Nice post. What’s the problem, “Dr. Ziering,” is the labor of actually using CAPS at the beginning of a sentence asking too much effort from poor lil’ you?
I love it when 13-year-olds chime in.
I seem to be alone here, but I really liked this show. A lot! Good writing is good writing.
I didn’t watch it on-line, just on network and was surprised at how well it flowed . As a business experiment, there is much to be learned here. On the plus side, it’s a ground breaking deal for full ownership of the author’s content. On the other side, if you just give a show away for free, don’t really expect anyone to watch it on network tv. Except, of course, for me.
Peggy Lane O’Rourke
Why in the hell would you put Quarterlife on after Biggest Loser? Their target audiences aren’t even in the same realm. Of course it tanked.
I’m not saying the show was groundbreaking or even that good, but really NBC didn’t promote the show at all so I think that’s a big part of the story here that no one seems to note.
I’m taking a class at UCLA Extension where we dissect shows like this and figure out how to monetize them for the web. The professor, a successful web video entrepreneur, touted this show as the quintessence of everything good and right in web programming. I thought it was crap. It had almost no appeal, and I’m supposed to be their target audience.
This has nothing to do with whether a series made for the web could be commercially viable on TV. All those who think that way are just struggling writers looking to throw the future under a bus (and massage their crippled egos). This is plain and simple crap work. And apparently, crap Internet programming doesn’t become more entertaining when transferred to the tube.
Hello? The show sucked. On the net. On the network.
Sucked.
this show sucked on the web and had ZERO promotion. I wonder why it bombed.
Bottom line is the internet show simply don’t make enough money to make a good show at the moment.
It is still plenty far away from being a contender. Even then it will be an animated series that does it. (I am positive South Park could have been that kind of series had it debuted 10 years later than it had)
Is there anything to the idea that NBC would want to kill this show? After all the show is writer-owned. A huge writer-owned hit may not set a good precedent for the networks. Picking it up was not a bad insurance idea during the strike, when who knew when we would see original programming. Strike over, why heavily promote and push a show that the network doesn’t own? So you eat the distribution fee paid to the creator/owners and kill the f’n thing off before any other independent-minded creatives get any ideas of launching shows on the net and then making deals where they own the shows and the networks just distribute. Don’t think that’s a business model that networks want to see succeed.
I watched the first two episodes – as shown on their website – and found that although it was a strong premise the show was dated out of the box.
There was nothing that hadn’t been seen before in many other so-called teen-dramas and the fact that someone was blogging their life – & their friends too – well it isn’t unusual.
As for the unrequited love interest in the opening episode, there was a ‘vibe’ that made me think it might be between the two male leads, Jed secretly longing for Danny (they had chemistry and that would have been a more interesting train-wreck of a thing) but…

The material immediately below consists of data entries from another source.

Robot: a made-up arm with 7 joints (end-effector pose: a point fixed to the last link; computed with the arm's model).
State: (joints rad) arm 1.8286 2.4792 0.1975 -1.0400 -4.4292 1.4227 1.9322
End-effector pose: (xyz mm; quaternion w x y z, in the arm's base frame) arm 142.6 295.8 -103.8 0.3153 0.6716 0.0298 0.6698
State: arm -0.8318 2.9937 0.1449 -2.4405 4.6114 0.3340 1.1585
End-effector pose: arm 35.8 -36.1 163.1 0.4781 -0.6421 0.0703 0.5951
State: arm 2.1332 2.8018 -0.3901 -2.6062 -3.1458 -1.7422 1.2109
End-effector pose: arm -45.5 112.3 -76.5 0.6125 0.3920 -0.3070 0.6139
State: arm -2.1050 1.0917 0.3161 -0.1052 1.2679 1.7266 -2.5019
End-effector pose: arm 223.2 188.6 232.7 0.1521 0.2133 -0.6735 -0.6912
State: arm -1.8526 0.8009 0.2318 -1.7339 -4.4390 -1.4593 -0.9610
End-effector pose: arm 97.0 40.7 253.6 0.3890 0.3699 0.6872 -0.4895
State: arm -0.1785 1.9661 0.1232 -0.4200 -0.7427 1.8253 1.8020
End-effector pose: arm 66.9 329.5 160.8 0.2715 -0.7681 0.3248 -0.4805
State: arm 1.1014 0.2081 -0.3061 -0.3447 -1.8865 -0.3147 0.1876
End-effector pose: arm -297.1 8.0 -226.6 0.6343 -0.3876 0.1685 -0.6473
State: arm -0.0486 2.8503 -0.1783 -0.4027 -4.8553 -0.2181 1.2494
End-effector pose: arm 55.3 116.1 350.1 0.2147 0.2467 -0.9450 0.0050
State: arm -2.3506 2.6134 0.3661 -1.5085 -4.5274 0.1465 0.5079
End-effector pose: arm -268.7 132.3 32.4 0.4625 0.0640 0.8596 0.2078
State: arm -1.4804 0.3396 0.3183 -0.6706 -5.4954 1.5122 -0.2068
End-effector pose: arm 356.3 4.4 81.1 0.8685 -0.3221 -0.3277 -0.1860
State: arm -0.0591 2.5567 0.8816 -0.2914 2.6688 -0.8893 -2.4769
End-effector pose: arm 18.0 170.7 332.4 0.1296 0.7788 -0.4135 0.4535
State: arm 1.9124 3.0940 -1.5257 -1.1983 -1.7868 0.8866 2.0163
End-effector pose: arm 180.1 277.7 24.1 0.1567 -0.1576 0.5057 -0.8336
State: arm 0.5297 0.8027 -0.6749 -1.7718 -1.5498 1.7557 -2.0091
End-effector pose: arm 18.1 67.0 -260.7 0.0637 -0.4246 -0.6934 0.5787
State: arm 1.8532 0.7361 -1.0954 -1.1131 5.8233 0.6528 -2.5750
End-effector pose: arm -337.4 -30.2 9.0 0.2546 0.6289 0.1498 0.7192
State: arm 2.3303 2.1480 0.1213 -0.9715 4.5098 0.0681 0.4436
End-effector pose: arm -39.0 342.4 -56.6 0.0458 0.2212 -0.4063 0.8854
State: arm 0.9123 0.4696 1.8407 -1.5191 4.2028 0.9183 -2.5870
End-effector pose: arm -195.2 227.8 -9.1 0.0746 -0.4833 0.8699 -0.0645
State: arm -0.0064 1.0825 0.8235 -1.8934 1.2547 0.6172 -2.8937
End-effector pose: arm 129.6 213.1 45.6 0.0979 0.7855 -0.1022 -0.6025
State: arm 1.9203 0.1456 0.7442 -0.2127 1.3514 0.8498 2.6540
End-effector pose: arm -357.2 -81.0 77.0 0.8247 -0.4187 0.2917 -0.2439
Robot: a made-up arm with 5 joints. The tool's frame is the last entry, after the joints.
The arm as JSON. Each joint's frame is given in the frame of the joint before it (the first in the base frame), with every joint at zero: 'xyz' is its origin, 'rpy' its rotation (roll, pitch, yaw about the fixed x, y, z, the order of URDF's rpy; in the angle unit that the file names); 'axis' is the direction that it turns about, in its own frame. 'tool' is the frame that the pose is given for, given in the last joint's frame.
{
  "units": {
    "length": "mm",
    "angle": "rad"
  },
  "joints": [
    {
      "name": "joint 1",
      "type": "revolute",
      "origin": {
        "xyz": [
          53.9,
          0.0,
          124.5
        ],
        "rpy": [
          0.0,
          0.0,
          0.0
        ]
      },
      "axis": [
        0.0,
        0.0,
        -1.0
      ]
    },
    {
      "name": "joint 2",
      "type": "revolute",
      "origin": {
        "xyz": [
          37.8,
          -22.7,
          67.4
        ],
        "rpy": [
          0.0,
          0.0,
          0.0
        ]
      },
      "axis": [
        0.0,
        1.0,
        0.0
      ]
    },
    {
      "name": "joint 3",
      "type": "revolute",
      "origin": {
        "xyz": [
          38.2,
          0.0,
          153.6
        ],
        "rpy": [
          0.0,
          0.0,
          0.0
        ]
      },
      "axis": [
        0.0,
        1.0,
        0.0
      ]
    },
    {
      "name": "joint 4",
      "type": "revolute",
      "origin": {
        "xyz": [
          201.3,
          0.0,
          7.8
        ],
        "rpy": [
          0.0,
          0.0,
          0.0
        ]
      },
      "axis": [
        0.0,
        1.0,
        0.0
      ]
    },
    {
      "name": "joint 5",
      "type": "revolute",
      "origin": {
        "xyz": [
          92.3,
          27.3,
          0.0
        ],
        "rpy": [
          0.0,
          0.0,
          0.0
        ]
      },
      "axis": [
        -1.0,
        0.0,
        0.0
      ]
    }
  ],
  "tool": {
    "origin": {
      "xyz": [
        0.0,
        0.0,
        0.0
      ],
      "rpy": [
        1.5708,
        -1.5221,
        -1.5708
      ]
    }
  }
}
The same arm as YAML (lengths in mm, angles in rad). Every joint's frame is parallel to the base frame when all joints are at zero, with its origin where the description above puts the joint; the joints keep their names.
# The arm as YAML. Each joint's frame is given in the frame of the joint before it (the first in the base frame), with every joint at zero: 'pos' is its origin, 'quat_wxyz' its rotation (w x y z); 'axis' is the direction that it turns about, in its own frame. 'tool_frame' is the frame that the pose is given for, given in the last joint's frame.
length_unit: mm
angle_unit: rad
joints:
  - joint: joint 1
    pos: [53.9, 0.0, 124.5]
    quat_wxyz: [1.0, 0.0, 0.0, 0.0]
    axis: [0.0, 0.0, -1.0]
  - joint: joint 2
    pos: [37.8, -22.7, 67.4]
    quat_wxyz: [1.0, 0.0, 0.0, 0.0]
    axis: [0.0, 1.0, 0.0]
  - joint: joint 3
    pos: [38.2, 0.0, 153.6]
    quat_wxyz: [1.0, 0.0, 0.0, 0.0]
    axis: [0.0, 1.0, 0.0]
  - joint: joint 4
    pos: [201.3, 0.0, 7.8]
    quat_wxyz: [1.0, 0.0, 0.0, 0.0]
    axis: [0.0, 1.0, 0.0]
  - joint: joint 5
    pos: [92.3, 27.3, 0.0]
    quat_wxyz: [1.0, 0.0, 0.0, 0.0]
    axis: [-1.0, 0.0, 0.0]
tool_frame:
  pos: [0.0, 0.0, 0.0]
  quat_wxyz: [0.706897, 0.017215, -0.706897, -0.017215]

It was all the same familiar territory – or seemed to be. Hence my bowing out after episode two.
Wasn’t this show a bomb on the Internet already?
Nothings new they test those shows on the internet and even it is that bad they still show them on TV! That ridiculous!
There’s no reason to say that any content on the internet is not suitable for TV. It all depends on the content itself. It’s not impossible to make quality, budgeted content for the internet, but no one is doing it because there’s no money in it. Good content is good content regardless of what medium it’s on.
The “They didn’t promote it enough!” line is nonsense. I saw promos for that thing everywhere…even in the golf telecast this weekend.
This doesn’t have anything to do with the internet… It has to do with quarterlife being so unwatchably bad that i literally could not force myself to watch it despite my best efforts.